上午十点。
京城首都机场。
往日里人声鼎沸丶摩肩接踵的T2航站楼,此刻空旷得像个刚被洗劫过。
大厅里弥漫着一股刺鼻的84消毒液味儿。
偶尔走过几个行色匆匆的旅客,也是全副武装,口罩丶护目镜一应俱全,看着跟生化危机现场似的。

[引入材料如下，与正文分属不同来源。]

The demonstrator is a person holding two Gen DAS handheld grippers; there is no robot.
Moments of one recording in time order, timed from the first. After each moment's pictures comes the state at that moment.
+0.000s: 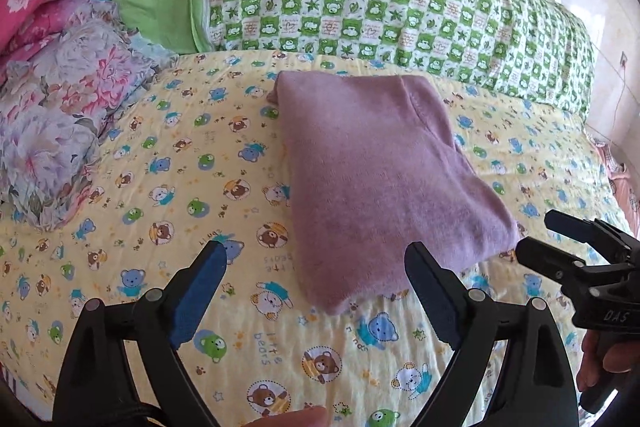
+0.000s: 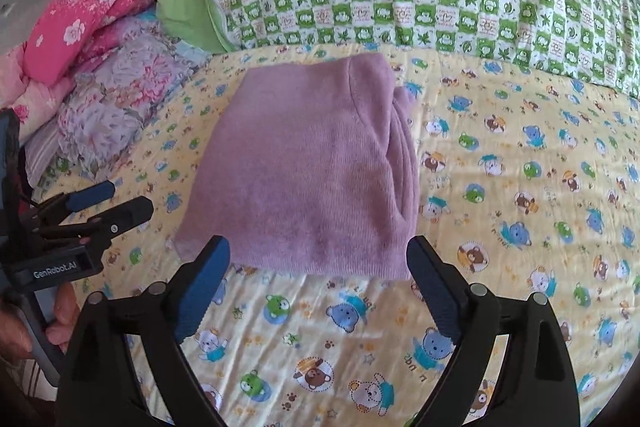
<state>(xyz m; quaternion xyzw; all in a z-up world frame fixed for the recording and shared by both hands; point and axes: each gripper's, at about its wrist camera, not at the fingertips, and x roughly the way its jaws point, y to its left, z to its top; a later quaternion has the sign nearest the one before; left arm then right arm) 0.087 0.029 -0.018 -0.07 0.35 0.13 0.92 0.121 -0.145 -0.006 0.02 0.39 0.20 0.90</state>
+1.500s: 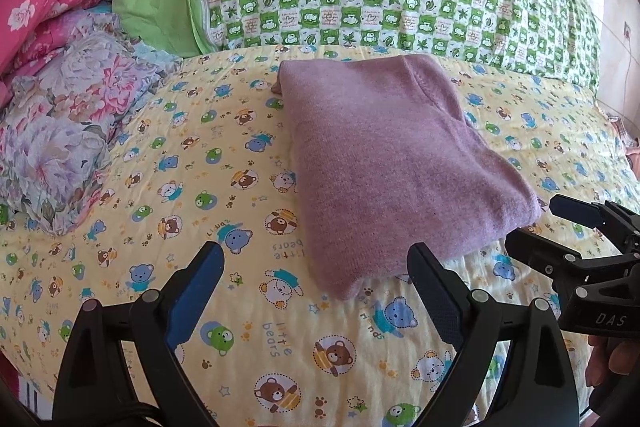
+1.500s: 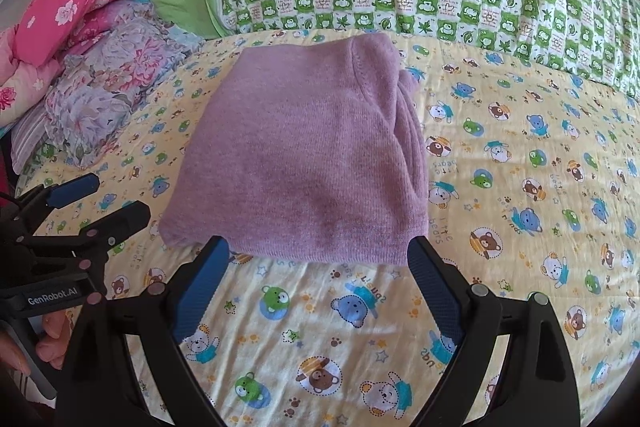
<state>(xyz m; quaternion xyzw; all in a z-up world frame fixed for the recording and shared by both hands) 0.086 0.019 -0.034 -0.03 0.36 0.15 0.92 0.119 -0.130 -0.025 0.00 0.39 0.18 0.90</state>
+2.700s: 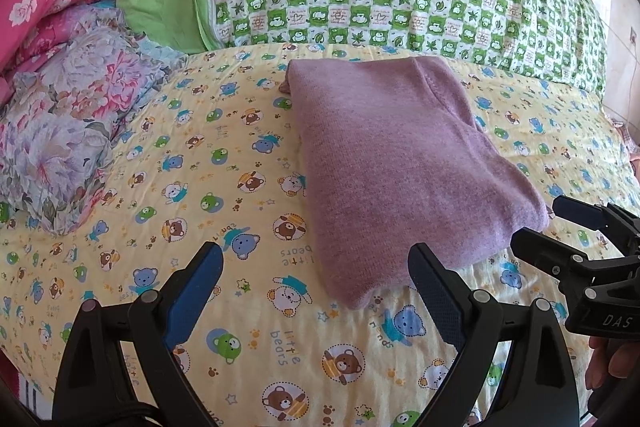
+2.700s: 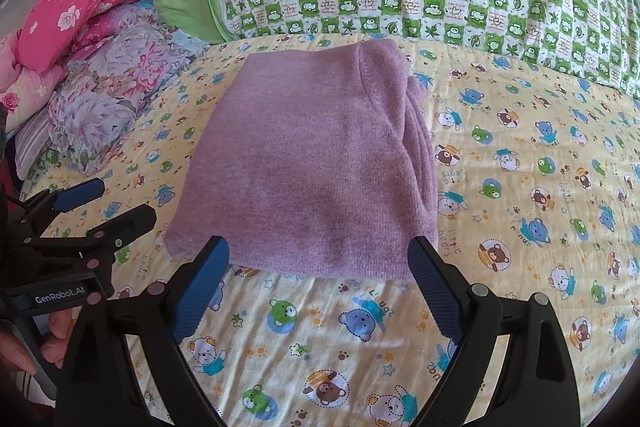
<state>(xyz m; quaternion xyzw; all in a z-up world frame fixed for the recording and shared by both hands) 0.095 0.030 -0.033 -0.04 0.36 0.15 0.92 0.123 -0.119 -0.021 0.01 0.39 0.18 0.90</state>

余乐戴着双层口罩,只露出一双眼睛,拉着行李箱走出到达口。
计程车排队处,几个司机正聚在一起抽菸吹牛,口罩挂在下巴上,主打一个心理安慰。
「师傅,走吗?去朝阳。」
余乐敲了敲最近一辆计程车的车窗。
司机是个胖乎乎的大哥,正跟旁边人聊得唾沫横飞,闻言转过头,上下打量了余乐一番。
「哟,哥们儿,这会儿敢回京城,是个狠人啊。」
司机掐灭菸头,拉开车门。
「上车!今儿个生意淡出鸟来了,您可是我拉的第一单活。」
车子驶上机场高速。
路况好得惊人,平日里堵成停车场的路段,此刻却能把油门踩到底。
「听说了吗?隔壁那小区封了。」
司机是个典型的京城侃爷,哪怕隔着厚厚的防护栏,也挡不住他那张碎嘴子。
「好家夥,几辆救护车呜哇呜哇地开进去,拉走好几个。现在大家伙儿都人心惶惶的,也就是我还敢出来跑跑活,赚点买命钱。」
余乐靠在后座上,有一搭没一搭地应着。
他的心思早就飞回了那个家。
刘晓丽到底在搞什麽鬼?
这麽大个人了还不会照顾自己?
车窗外的京城,像是被按下了静音键。
往日繁华的街道门可罗雀,商铺大多关着门,只有药店门口还排着稀稀拉拉的长队。
一种无形的压抑感笼罩在这座古老的城市上空。
「到了,四十五。」
司机一脚刹车,把余乐从沉思中晃醒。
余乐扔下一张五十的票子。
「不用找了。」
他拎起行李箱,大步流星地走进小区。
小区门口的保安大爷戴着红袖箍,手里拿着个额温枪,尽职尽责地拦住了他。
「站住!干嘛的?体温测了吗?登记了吗?」
余乐无奈地摘下帽子,露出那张帅得人神共愤的脸。
「大爷,是我,余乐。12号楼的。」
大爷眯着眼睛瞅了半天,才恍然大悟。
「哟!是小余啊!你不是去拍戏了吗?怎麽这会儿回来了?」
大爷一边在他脑门上「滴」了一下,一边絮絮叨叨。
「你说你们这帮年轻人,怎麽就不听劝呢?现在这京城就是个大火坑,别人都往外跑,你倒好,往里跳。」
「家里有点事。」
余乐没多解释,接过大爷递过来的登记表,龙飞凤舞地签上名字。
「对了,大爷。」
他装作不经意地问道。
「最近看见我家里人出来吗?就是刘姐。」
大爷皱着眉头想了想。
「刘老师啊……好像没见着。前两天还看见她背着个包出门,说是去给学生上课。这两天……没印象。」
两天没见着了?
余乐心里咯噔一下。
那股不祥的预感愈发强烈。
他谢过大爷,拖着箱子,几乎是一路小跑冲到了自家楼下。
电梯停在顶层。
余乐等不及,直接钻进了步行梯。
三步并作两步,一口气冲上楼。
站在那扇熟悉的防盗门前,他稍微平复了一下呼吸。
掏出钥匙。
「咔哒。」
门锁转动的声音在安静的楼道里显得格外清晰。